[[ Data supplied open ]]

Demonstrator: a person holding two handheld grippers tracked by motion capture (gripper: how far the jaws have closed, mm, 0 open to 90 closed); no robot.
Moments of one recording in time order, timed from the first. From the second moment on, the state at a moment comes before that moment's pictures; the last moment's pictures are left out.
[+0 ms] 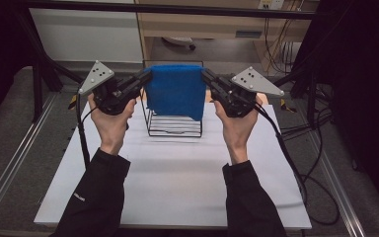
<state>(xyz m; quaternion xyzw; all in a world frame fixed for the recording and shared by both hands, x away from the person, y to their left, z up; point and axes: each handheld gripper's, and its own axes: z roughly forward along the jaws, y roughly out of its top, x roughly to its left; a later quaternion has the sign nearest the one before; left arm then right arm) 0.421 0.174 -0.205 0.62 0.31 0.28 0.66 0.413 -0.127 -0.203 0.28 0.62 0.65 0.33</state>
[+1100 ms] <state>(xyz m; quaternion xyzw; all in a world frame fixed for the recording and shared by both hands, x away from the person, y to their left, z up) 0.459 0.178 -0.158 0.59 0.32 0.31 0.67 0.457 -0.114 -0.151 0.27 0.61 0.66 0.35</state>
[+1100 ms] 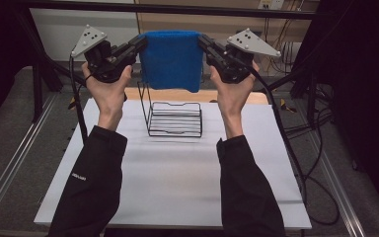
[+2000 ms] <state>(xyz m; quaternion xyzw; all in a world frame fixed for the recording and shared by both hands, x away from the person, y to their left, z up) 0.505 0.173 -0.156 0.59 0.33 0.32 0.66 0.508 -0.112 -0.150 0.29 0.62 0.64 0.35</state>
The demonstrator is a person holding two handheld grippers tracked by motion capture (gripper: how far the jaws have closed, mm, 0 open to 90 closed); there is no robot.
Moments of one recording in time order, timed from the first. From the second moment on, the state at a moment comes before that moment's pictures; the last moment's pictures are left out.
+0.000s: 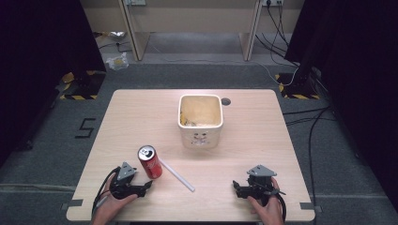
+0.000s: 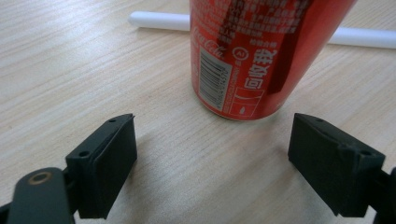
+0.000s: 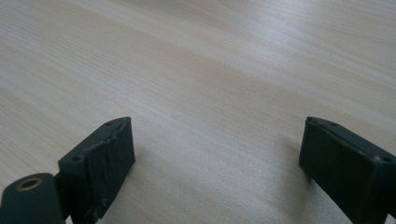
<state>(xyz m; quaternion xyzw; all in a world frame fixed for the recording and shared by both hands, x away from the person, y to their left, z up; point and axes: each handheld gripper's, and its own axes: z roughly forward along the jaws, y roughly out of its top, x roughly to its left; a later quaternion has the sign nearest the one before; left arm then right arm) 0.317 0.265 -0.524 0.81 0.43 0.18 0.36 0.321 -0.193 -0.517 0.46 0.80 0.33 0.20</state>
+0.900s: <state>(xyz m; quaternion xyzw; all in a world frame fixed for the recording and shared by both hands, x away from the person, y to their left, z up) 0.313 0.269 -0.517 0.80 0.43 0.18 0.38 0.321 -0.193 -0.517 0.46 0.80 0.33 0.19</state>
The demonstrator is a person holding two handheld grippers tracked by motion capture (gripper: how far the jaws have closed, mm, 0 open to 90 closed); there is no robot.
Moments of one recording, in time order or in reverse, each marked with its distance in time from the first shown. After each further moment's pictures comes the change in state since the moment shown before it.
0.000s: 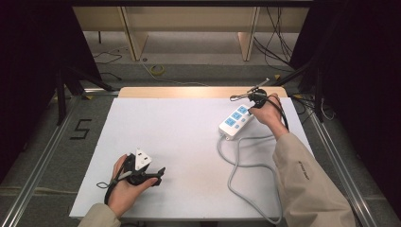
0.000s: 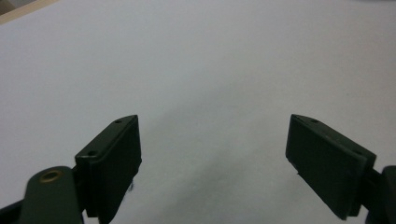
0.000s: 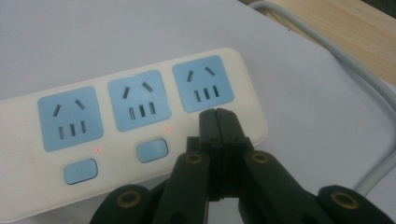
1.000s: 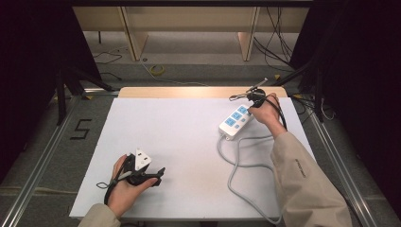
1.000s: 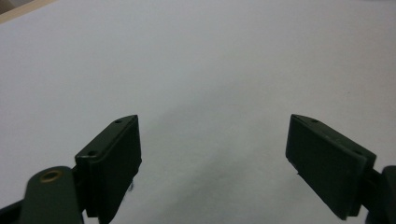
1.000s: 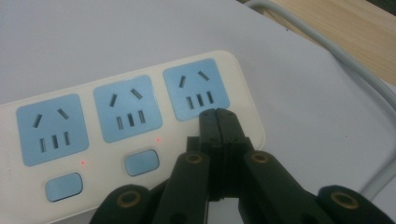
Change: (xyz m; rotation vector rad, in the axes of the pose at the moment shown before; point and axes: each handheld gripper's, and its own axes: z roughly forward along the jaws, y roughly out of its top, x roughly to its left) left arm 0.000 -0.001 0.000 -0.001 0.002 -0.003; right arm -0.002 0.004 0.009 0.013 -0.012 0.007
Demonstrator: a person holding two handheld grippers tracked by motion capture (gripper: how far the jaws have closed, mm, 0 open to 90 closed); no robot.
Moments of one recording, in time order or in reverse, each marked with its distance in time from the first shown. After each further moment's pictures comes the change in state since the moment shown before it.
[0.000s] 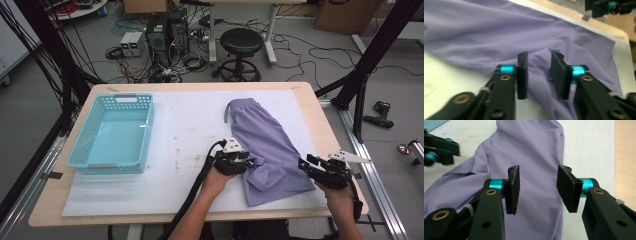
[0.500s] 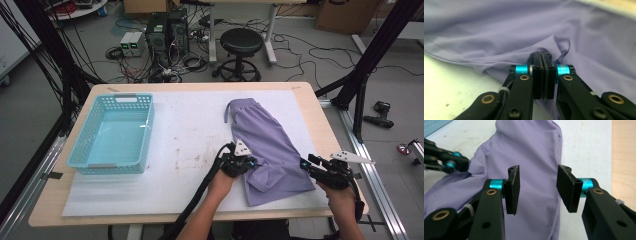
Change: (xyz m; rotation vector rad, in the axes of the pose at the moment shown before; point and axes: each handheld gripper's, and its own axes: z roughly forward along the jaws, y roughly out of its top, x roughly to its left) left arm 0.000 -0.003 -0.002 0.022 0.047 -0.005; right arm -0.003 0.000 -0.003 -0.013 0.002 0.007
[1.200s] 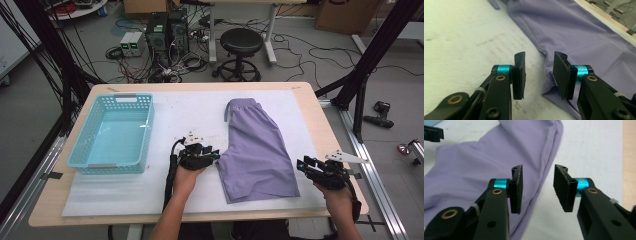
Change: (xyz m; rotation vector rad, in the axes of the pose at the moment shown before) left arm 0.061 -0.036 -0.067 -0.055 0.136 -0.275; right arm 0.006 -0.003 0.007 0.046 0.023 -0.023
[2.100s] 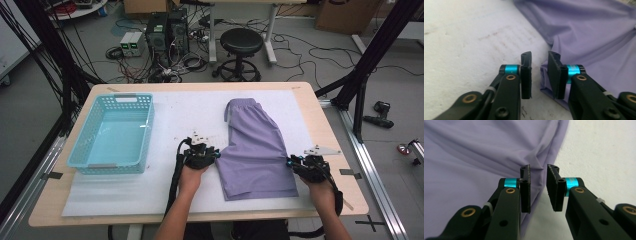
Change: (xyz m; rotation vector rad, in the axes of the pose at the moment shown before) left arm 0.002 0.000 0.006 -0.002 0.070 0.017; right arm 0.011 0.005 0.039 0.091 -0.080 -0.094
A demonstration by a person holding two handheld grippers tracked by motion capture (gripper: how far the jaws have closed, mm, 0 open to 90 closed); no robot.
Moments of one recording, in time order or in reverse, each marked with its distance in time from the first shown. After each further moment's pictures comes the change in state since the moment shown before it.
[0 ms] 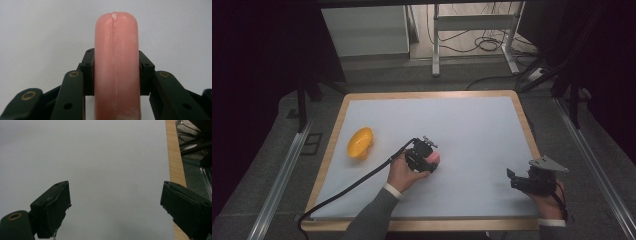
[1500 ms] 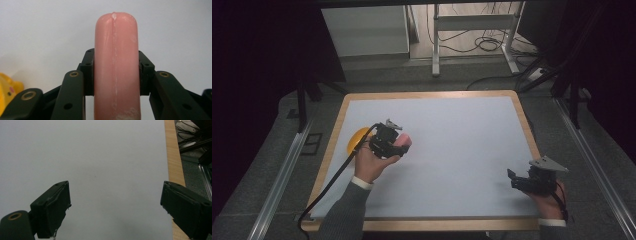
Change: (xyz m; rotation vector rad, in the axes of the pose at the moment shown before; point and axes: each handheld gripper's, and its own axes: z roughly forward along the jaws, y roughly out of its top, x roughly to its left) left arm 0.062 -0.024 -0.079 -0.116 0.099 -0.102; right arm -0.002 -0.002 0.002 0.016 -0.009 0.004
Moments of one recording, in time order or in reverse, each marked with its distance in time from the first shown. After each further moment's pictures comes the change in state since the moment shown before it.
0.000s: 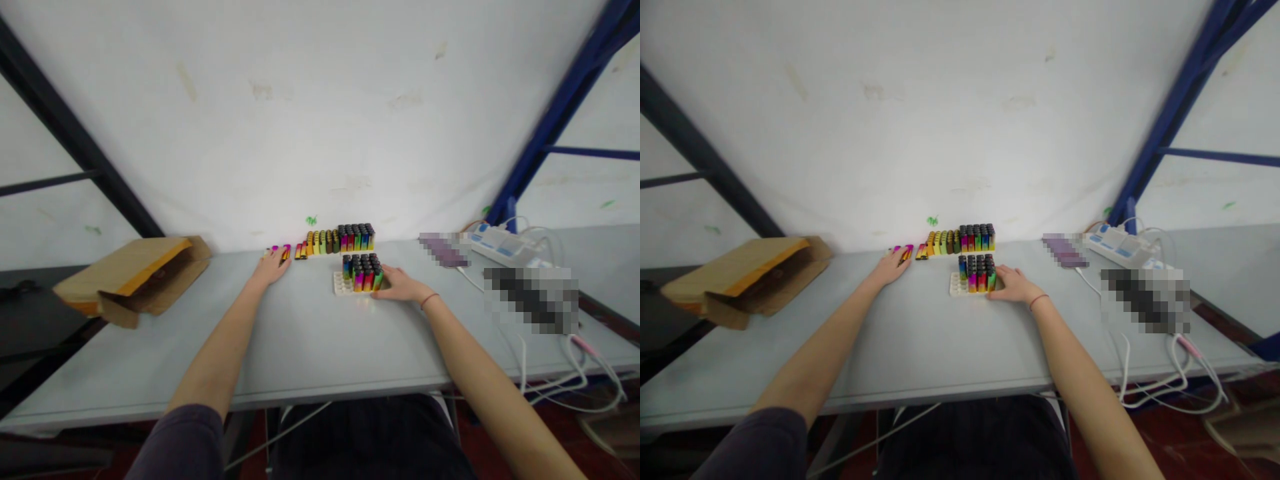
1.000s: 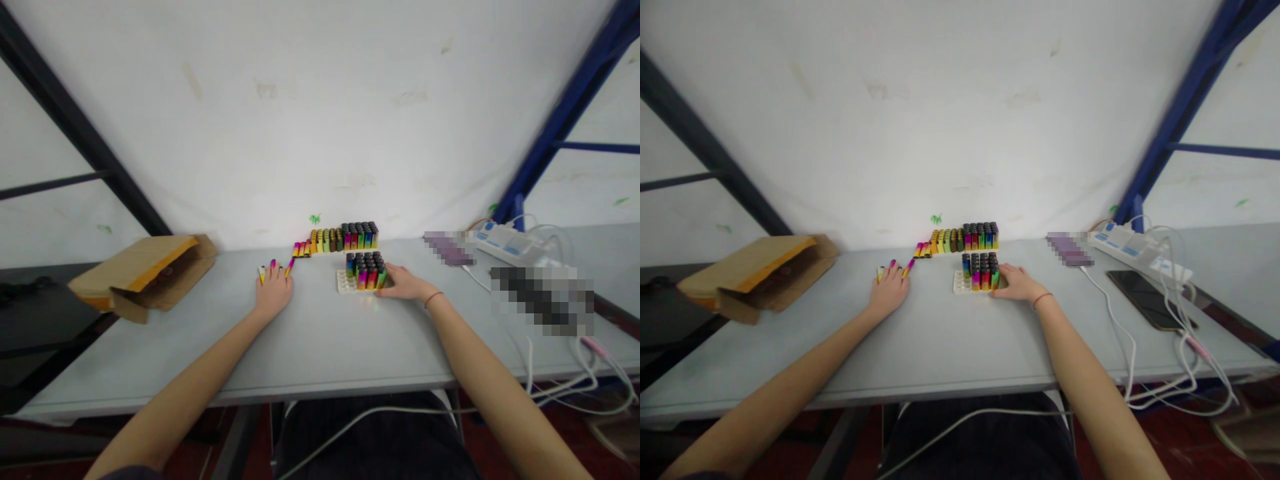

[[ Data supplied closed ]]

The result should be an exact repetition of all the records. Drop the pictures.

Demonstrator: a person holding two handheld grippers tracked by motion capture (gripper: how far the jaws have closed, mm, 0 open to 90 closed); no robot.
Moments of one recording in time order, timed from the first. From the second moment on, the state at a moment comes before that moment's pictures; the last moment's pictures are left out.
[+0 ms] 
<state>(xyz m; quaternion xyzw; all in a world frame fixed for the recording and shared by both hands, x away from the person, y to their left, z up; point and axes: each handheld gripper's, and its own axes: z roughly forward along the jaws, y roughly out of its top, x roughly to its left; a later quaternion has the sign nearest the one before; left arm then right arm) 0.421 0.174 -0.205 0.62 0.31 0.28 0.66 0.413 -0.127 -0.203 0.28 0.62 0.65 0.33</state>
[+1100 ms] <state>(xyz m; quaternion xyzw; all in a world frame fixed for the recording and shared by both hands, x away from the person, y to their left, z up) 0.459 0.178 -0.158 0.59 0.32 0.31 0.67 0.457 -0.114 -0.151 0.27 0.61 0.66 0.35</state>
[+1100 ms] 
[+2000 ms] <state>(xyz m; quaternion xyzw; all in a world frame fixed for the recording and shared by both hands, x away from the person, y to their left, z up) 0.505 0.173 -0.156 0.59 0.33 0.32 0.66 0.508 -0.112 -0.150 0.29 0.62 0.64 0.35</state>
The demonstrator is a person holding two handheld grippers tracked by motion capture (gripper: how far the jaws have closed, mm, 0 open to 90 closed); there is no robot.
Moments of one recording in time order, timed from the first. From the second moment on, the state at a moment comes before that moment's pictures; the last moment's pictures are left out.
+0.000s: 
+0.000s: 
+0.000s: 
<state>(xyz m; quaternion xyzw; all in a world frame fixed for the recording and shared by both hands, x away from the person, y to their left, z up; point and axes: each handheld gripper's, and its own axes: z roughly forward along the jaws, y roughly out of its top, x roughly to its left; a later quaternion has the sign nearest the one before; left arm then right arm) 0.317 0.265 -0.524 0.81 0.43 0.18 0.36 0.321 -0.193 -0.517 0.46 0.80 0.33 0.20</state>
+0.900s: <state>(xyz m; quaternion xyzw; all in a world frame fixed for the recording and shared by both hands, x away from the person, y to their left, z up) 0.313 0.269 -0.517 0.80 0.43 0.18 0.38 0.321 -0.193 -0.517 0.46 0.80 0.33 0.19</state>
The demonstrator is a person holding two handheld grippers tracked by motion capture (gripper: how far the jaws have closed, mm, 0 open to 90 closed); there is no robot.
Moments of one recording, in time order or in reverse, each marked with its distance in time from the first shown. After each further moment's pictures comes the change in state since the moment shown before it.
0.000s: 
0.000s: 
0.000s: 
1.000s: 
1.000s: 
1.000s: 
Change: (xyz m; rotation vector rad, in the axes of the pose at the moment shown before; point and axes: each handheld gripper's, and its own axes: z roughly forward along the jaws, y roughly out of its top, x roughly to its left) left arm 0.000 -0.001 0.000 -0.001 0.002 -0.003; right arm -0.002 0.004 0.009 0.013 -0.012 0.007
Demonstrator: a person holding two handheld grippers tracked by motion capture (gripper: how far the jaws have closed, mm, 0 open to 90 closed); no robot.
Moments of one recording, in time order or in reverse, each marked with its distance in time from the first shown. After each further moment's pictures comes the change in state since the moment shown before it.
[0.000s] 
[0.500s] 
Change: (xyz m; rotation vector rad, in the axes of the pose at the moment shown before; point and axes: each handheld gripper's, and its own axes: z roughly forward along the jaws, y roughly out of its top, x roughly to its left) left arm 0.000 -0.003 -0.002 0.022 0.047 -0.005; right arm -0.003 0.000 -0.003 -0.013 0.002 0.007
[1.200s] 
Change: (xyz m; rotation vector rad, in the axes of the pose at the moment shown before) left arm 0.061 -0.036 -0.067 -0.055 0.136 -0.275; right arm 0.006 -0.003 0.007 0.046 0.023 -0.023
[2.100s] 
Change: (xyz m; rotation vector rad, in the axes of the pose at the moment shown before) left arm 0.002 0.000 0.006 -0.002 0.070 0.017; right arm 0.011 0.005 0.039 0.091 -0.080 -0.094
A demonstration by a person holding two handheld grippers tracked by motion capture (gripper: how far the jaws have closed, mm, 0 open to 90 closed); no robot.
Moments of one recording, in time order or in reverse, each marked with its distance in time from the first shown. After each further moment's pictures comes the change in state since the moment shown before it.
[0 ms] 
[1500 ms] 
Change: (xyz m; rotation vector rad, in the axes of the pose at the moment shown before; point and axes: each handheld gripper's, and its own axes: z roughly forward along the jaws, y roughly out of its top, x roughly to its left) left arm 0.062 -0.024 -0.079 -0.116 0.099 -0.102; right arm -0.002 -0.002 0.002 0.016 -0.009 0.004
Moments of one recording, in time order or in reverse, each marked with its distance in time from the first shown. After each further moment's pictures comes the change in state since the moment shown before it.
0.000s: 
1.000s: 

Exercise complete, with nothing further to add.